> **WHAT YOU SHOULD DO**: Write the data below out in full, exactly as it stands.

> **INPUT FOR THIS TASK**:
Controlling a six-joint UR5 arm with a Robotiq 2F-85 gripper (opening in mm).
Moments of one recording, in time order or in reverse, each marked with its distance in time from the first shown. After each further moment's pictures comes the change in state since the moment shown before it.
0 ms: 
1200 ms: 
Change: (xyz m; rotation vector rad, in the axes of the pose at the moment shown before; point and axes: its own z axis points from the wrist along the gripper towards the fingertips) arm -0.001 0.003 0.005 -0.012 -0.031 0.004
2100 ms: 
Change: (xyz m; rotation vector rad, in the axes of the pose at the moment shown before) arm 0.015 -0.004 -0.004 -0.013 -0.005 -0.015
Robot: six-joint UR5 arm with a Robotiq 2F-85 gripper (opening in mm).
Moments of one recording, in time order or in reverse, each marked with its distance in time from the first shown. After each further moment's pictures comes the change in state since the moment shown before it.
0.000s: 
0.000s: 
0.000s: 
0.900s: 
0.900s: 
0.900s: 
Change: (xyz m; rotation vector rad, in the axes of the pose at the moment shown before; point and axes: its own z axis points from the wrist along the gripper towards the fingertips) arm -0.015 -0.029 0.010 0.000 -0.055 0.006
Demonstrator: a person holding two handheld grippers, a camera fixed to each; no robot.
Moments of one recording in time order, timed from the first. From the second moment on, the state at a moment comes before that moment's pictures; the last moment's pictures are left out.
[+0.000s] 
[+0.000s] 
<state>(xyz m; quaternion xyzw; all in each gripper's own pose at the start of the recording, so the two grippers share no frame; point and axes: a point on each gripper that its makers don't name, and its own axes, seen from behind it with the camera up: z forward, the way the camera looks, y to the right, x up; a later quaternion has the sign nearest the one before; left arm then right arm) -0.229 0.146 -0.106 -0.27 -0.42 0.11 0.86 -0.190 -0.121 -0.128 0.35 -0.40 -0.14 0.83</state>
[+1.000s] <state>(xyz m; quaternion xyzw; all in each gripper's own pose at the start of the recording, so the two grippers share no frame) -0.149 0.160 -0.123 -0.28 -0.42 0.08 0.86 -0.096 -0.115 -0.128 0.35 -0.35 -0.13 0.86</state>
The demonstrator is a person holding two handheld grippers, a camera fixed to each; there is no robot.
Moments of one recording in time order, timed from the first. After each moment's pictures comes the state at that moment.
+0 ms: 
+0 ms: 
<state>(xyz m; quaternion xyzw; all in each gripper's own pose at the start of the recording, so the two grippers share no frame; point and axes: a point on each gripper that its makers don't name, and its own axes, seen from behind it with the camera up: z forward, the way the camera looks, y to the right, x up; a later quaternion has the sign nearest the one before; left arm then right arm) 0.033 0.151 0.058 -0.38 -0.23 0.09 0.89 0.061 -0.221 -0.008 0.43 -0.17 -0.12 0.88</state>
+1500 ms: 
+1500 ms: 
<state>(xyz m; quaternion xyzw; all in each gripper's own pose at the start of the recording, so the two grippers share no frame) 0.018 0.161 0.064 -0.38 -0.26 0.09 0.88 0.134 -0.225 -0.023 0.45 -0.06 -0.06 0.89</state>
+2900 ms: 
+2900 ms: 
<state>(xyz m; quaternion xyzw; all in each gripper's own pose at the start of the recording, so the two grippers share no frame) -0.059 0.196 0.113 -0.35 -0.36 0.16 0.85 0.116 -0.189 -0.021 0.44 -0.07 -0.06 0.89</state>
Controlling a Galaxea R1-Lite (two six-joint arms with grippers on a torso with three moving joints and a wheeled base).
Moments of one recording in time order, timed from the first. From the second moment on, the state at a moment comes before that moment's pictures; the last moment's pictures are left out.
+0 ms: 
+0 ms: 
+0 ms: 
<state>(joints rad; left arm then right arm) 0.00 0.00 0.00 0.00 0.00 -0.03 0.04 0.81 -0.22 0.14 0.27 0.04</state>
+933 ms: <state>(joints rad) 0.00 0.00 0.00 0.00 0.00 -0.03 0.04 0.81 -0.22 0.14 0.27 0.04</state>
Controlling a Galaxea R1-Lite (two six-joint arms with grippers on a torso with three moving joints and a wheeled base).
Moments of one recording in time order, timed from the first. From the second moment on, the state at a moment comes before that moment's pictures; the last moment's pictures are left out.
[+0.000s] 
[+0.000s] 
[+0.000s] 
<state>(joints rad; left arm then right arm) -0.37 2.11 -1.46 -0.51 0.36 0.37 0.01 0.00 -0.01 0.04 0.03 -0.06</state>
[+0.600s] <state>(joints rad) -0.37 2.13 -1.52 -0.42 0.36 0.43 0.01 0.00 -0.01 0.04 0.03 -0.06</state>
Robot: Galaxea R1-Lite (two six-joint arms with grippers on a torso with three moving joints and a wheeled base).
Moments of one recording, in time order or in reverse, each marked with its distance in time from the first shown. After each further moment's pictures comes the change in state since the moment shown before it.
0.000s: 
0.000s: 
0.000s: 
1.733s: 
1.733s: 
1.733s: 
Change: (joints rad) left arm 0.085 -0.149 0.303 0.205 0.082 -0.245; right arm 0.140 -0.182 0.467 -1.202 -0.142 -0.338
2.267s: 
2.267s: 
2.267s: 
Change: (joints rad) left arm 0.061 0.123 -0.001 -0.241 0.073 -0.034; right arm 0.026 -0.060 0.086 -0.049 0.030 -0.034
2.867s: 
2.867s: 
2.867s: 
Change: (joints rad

> **ANSWER BELOW**:
Controlling a six-joint UR5 arm with a Robotiq 2F-85 gripper (opening in mm).
Moments of one recording, in time order or in reverse, each marked with its distance in time from the first shown. After each further moment's pictures comes the change in state since the moment shown before it.
0 ms: 
1200 ms: 
Change: (xyz m; rotation vector rad, in the axes of the pose at the moment shown before; point and axes: its own z axis points from the wrist along the gripper towards the fingertips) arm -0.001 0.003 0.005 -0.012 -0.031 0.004
2100 ms: 
Change: (xyz m; rotation vector rad, in the axes of the pose at the moment shown before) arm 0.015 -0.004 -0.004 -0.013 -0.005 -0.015
Robot: six-joint UR5 arm with a Robotiq 2F-85 gripper (opening in mm).
Moments of one recording, in time order or in reverse, each marked with its distance in time from the first shown. After each further moment's pictures comes the change in state since the moment shown before it.
0.000s: 
0.000s: 
0.000s: 
0.900s: 
0.900s: 
0.900s: 
Change: (xyz m; rotation vector rad, in the axes of the pose at the moment shown before; point and axes: its own z axis points from the wrist along the gripper towards the fingertips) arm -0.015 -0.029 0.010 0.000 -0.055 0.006
Demonstrator: a person holding two handheld grippers, a camera fixed to each; no robot.
Moments of one recording in time order, timed from the first. From the second moment on, the state at a moment comes before that moment's pictures; the last moment's pictures are left out.
[+0.000s] 
[+0.000s] 
<state>(xyz m; quaternion xyzw; all in each gripper's own pose at the start of the recording, so the two grippers share no frame; point and axes: a point on each gripper that its makers don't name, and its own axes, seen from behind it with the camera up: z forward, the way the camera looks, y to the right, x up; a later quaternion has the sign nearest the one before; left arm then right arm) -0.229 0.146 -0.106 -0.27 -0.42 0.11 0.86 -0.190 -0.121 -0.128 0.35 -0.40 -0.14 0.83</state>
[+1.000s] <state>(xyz m; quaternion xyzw; all in each gripper's own pose at the start of the recording, so the two grippers share no frame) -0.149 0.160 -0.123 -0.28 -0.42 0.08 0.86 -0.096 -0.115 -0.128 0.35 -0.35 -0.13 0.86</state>
The demonstrator is a person holding two handheld grippers, a camera fixed to each; there is no robot.
Moments of one recording in time order, timed from the first. After each moment's pictures comes the state at that moment.
+0 ms: 
+0 ms: 
<state>(xyz m; quaternion xyzw; all in each gripper's own pose at the start of the recording, so the two grippers share no frame; point and axes: a point on each gripper that its makers don't name, and its own axes, seen from behind it with the camera up: z forward, the way the camera looks, y to the right, x up; a later quaternion has the sign nearest the one before; left arm then right arm) 0.033 0.151 0.058 -0.38 -0.23 0.09 0.89 0.061 -0.221 -0.008 0.43 -0.17 -0.12 0.88</state>
+1500 ms: 
+1500 ms: 
<state>(xyz m; quaternion xyzw; all in each gripper's own pose at the start of the recording, so the two grippers share no frame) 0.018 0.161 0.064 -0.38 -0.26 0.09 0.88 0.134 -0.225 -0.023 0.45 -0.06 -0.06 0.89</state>
+2900 ms: 
+2900 ms: 
<state>(xyz m; quaternion xyzw; all in each gripper's own pose at the start of the recording, so the two grippers share no frame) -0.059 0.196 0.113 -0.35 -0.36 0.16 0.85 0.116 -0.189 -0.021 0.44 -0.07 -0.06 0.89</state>
Controlling a Galaxea R1-Lite (two six-joint arms with grippers on a torso with three moving joints and a wheeled base).
Moments of one recording in time order, timed from the first. From the second moment on, the state at a moment comes before that moment's pictures; the last moment's pictures are left out.
+0 ms: 
+0 ms: 
+0 ms: 
<state>(joints rad; left arm then right arm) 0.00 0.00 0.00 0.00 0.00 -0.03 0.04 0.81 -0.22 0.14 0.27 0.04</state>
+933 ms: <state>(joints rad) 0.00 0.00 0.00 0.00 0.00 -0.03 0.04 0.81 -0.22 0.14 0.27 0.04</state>
Controlling a Galaxea R1-Lite (two six-joint arms with grippers on a torso with three moving joints and a wheeled base).
Moments of one recording in time order, timed from the first. From the second moment on, the state at a moment comes before that moment's pictures; the last moment's pictures are left out.
[+0.000s] 
[+0.000s] 
[+0.000s] 
<state>(joints rad; left arm then right arm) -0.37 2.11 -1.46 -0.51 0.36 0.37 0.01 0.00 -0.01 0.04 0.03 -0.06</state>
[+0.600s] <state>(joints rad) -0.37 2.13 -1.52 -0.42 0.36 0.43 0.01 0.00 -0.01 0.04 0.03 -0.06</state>
Robot: Galaxea R1-Lite (two six-joint arms with grippers on a torso with three moving joints and a wheeled base).
Moments of one recording, in time order or in reverse, each marked with its distance in time from the first shown. After each further moment's pictures comes the change in state since the moment shown before it.
0.000s: 
0.000s: 
0.000s: 
1.733s: 
1.733s: 
1.733s: 
Change: (joints rad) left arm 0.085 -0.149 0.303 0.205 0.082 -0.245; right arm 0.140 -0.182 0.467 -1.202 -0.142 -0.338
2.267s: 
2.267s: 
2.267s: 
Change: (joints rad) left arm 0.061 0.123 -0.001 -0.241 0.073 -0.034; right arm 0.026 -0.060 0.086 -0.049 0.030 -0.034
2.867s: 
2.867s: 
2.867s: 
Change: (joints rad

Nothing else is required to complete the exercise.